Assignment
From the records below, set down exactly the lines starting with the line that contains "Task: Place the" and going on through the line that contains "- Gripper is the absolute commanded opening". Nothing else is wanted.

[Collection entries]
%%

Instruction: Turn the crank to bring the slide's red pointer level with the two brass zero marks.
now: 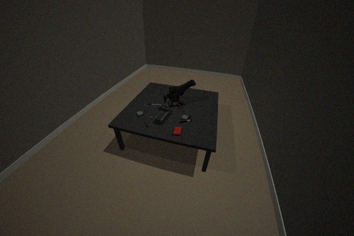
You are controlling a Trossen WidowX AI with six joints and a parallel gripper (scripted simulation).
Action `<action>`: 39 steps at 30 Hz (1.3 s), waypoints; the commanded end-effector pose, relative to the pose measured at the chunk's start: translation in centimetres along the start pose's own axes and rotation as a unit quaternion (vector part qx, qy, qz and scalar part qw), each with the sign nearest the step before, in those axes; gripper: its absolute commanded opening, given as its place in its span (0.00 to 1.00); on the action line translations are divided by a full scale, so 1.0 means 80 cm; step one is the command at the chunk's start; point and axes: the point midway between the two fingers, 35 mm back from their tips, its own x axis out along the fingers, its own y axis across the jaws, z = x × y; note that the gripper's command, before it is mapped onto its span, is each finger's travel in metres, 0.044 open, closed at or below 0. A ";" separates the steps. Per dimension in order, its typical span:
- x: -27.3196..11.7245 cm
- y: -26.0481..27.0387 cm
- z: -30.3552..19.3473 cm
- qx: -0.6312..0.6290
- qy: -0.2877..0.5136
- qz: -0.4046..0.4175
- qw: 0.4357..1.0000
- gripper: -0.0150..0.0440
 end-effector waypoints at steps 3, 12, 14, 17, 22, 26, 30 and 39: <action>0.010 -0.001 -0.012 0.003 0.002 -0.002 1.000 1.00; 0.021 0.001 -0.025 0.003 0.002 -0.001 1.000 1.00; 0.022 0.001 -0.027 0.003 0.001 0.000 1.000 1.00; 0.022 0.001 -0.027 0.003 0.001 0.000 1.000 0.91; 0.022 0.001 -0.027 0.003 0.001 0.000 1.000 0.69; 0.022 0.001 -0.027 0.003 0.001 0.000 1.000 0.51; 0.022 0.001 -0.027 0.003 0.001 0.000 1.000 0.33; 0.022 0.001 -0.027 0.003 0.001 0.000 1.000 0.25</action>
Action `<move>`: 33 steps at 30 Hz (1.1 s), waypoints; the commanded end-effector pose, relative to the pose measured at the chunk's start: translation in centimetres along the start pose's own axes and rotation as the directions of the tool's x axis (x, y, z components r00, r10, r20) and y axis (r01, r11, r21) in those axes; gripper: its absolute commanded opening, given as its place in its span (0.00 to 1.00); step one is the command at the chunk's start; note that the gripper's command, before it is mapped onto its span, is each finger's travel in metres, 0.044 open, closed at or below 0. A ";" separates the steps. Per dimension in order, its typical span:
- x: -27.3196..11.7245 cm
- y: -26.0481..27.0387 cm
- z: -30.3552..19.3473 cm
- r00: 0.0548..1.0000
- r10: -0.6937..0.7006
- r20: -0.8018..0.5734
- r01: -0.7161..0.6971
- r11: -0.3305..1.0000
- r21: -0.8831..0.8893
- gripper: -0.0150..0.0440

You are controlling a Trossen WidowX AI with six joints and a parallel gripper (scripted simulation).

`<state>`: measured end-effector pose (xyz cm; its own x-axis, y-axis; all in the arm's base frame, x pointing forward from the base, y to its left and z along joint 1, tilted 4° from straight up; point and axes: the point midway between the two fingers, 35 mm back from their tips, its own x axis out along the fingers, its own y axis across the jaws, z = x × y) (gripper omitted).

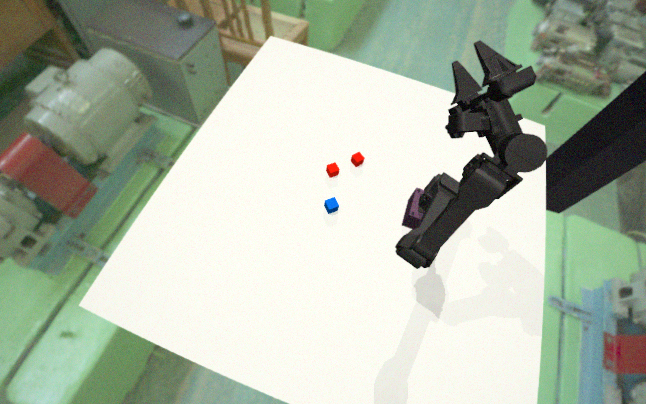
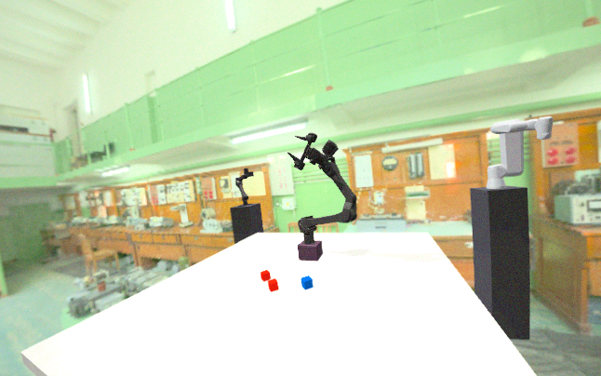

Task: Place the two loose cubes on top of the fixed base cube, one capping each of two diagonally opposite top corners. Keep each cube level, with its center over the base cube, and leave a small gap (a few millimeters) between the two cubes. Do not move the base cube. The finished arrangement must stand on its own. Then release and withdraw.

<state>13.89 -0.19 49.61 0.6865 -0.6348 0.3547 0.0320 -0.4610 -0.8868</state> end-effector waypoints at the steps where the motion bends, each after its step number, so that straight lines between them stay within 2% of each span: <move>1: 0.0 0.0 -0.2 1.000 0.001 0.000 -0.001 1.000 0.008 0.89; 5: 0.9 0.9 -3.2 1.000 0.024 0.008 -0.025 0.988 0.156 0.71; 6: 1.2 1.3 -4.0 0.999 0.033 0.011 -0.035 0.980 0.198 0.70; 12: 3.8 4.6 -8.0 0.992 0.116 0.050 -0.126 0.894 0.429 0.70; 19: 7.6 9.6 -10.1 0.961 0.243 0.133 -0.272 0.732 0.625 0.70; 26: 11.4 15.6 -9.2 0.883 0.391 0.258 -0.445 0.527 0.724 0.70; 33: 14.3 21.9 -5.7 0.742 0.537 0.401 -0.616 0.309 0.725 0.70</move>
<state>18.46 -22.21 38.94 0.8199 -0.5142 -0.2516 0.1612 0.6291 -0.7604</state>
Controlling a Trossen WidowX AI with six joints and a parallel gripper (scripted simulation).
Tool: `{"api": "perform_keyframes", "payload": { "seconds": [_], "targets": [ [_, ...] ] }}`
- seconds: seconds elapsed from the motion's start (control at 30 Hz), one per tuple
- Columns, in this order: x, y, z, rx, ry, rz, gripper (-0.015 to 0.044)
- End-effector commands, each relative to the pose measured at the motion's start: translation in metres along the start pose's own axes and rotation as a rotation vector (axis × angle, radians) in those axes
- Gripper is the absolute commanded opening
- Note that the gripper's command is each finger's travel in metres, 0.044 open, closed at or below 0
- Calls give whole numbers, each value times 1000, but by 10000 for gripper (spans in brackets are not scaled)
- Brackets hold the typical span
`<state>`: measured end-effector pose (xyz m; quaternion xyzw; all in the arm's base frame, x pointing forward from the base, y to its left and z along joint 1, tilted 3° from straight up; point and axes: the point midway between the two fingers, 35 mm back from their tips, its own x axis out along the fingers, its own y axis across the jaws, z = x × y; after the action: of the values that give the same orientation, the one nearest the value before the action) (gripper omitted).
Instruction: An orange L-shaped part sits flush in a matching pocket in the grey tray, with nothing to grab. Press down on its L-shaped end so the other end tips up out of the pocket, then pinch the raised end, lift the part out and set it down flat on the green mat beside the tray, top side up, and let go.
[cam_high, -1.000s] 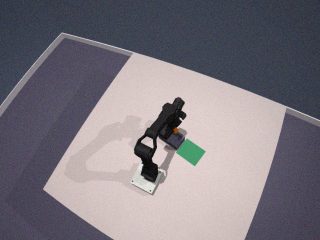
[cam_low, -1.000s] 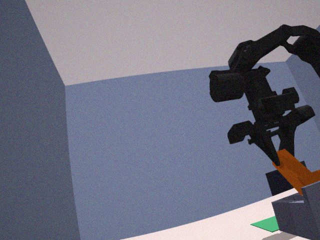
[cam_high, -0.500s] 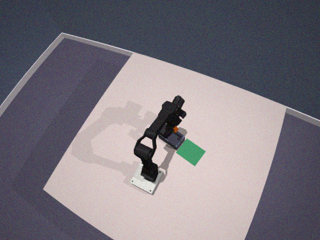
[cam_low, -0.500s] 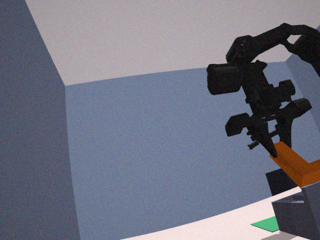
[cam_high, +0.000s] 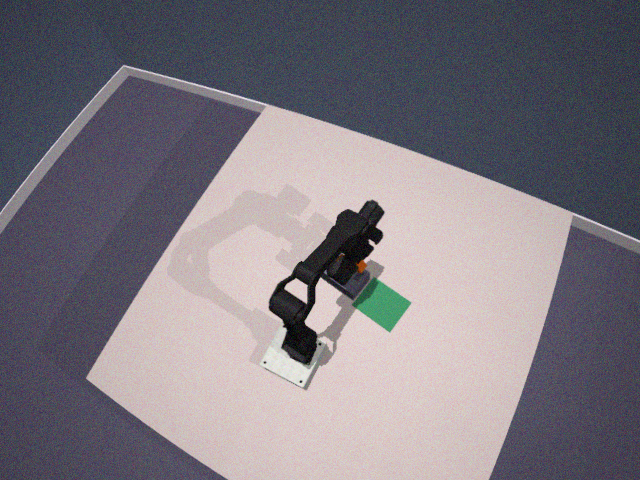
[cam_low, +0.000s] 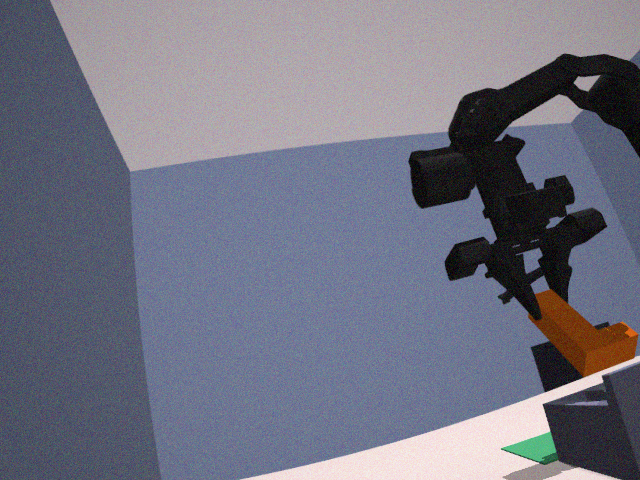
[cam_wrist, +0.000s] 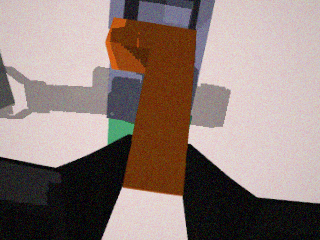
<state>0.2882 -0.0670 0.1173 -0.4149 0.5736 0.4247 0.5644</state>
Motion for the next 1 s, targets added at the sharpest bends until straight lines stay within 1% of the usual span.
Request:
{"api": "perform_keyframes", "payload": {
  "seconds": [0.0, 0.8, 0.97],
  "targets": [
    [1, 2, -19, -2, 1, -3, 0],
    [0, 13, -123, -2, 11, -1, 0],
    [0, 13, -129, -2, 12, -1, 0]
  ]
}}
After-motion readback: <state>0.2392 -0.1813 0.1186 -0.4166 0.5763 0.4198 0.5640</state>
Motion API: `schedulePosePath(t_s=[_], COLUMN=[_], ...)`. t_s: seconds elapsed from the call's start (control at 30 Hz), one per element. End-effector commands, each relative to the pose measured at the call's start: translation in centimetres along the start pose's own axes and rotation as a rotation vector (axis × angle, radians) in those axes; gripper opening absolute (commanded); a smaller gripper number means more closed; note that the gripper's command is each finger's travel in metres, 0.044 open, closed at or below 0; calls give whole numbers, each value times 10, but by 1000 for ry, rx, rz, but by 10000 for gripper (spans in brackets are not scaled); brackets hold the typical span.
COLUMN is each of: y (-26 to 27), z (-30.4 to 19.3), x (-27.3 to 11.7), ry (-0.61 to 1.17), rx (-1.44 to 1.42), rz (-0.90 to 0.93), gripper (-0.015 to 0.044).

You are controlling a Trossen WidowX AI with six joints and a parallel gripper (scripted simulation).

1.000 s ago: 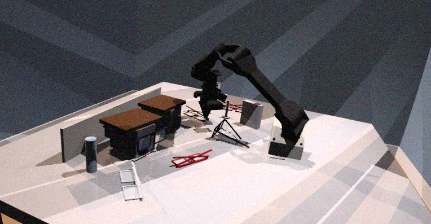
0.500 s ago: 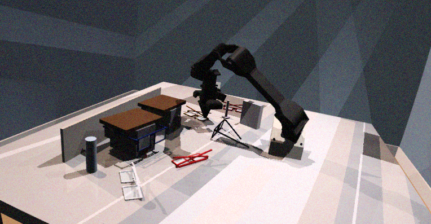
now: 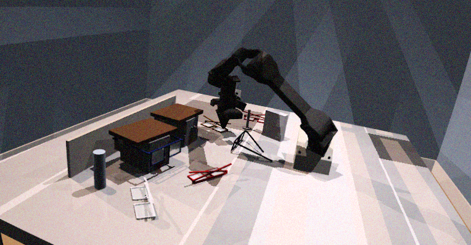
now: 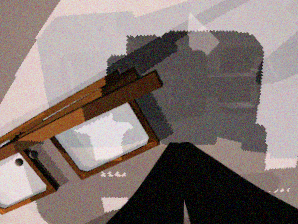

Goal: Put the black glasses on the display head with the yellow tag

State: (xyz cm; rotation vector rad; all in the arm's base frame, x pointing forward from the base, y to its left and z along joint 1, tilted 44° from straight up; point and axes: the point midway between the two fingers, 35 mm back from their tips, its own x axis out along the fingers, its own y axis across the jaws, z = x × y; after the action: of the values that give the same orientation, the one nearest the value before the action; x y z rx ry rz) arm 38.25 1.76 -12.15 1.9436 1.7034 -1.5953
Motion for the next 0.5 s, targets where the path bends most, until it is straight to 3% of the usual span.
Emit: schedulePosePath(t_s=[0.0, 0.47], y=[2, 8], z=[1, 1], x=[1, 1], ry=[1, 1], rx=[-1, -1], rz=[-4, -4], gripper=[0, 0])
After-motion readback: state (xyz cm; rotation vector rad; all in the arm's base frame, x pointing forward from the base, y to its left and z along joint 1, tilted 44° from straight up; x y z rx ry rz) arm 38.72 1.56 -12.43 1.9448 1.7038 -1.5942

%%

Reply to the task
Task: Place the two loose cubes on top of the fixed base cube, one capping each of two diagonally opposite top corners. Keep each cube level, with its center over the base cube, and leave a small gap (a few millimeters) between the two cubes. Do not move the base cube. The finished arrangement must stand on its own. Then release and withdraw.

<state>13.89 -0.19 49.61 0.6865 -0.6348 0.3547 0.0320 -0.4610 -0.8868</state> end-effector waypoints at the steps where the motion bends, each after its step number, so that straight lines between them stay within 2% of each span: <move>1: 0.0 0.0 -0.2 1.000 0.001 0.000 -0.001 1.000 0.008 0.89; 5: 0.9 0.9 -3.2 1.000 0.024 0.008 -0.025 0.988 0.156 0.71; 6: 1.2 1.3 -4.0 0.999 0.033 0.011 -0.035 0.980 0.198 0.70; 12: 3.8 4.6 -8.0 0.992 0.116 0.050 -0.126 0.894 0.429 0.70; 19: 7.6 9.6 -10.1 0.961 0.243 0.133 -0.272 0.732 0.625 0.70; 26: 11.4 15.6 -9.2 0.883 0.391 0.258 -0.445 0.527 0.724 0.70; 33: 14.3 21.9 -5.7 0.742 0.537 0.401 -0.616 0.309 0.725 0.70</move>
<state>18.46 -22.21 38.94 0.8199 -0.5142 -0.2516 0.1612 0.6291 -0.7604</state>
Controlling a Trossen WidowX AI with six joints and a parallel gripper (scripted simulation).
Tool: `{"api": "perform_keyframes", "payload": { "seconds": [_], "targets": [ [_, ...] ] }}`
- seconds: seconds elapsed from the motion's start (control at 30 Hz), one per tuple
- Columns, in this order: x, y, z, rx, ry, rz, gripper (-0.015 to 0.044)
- End-effector commands, each relative to the pose measured at the motion's start: translation in metres along the start pose's own axes and rotation as a rotation vector (axis × angle, radians) in those axes
- Gripper is the absolute commanded opening

There is no more to this output.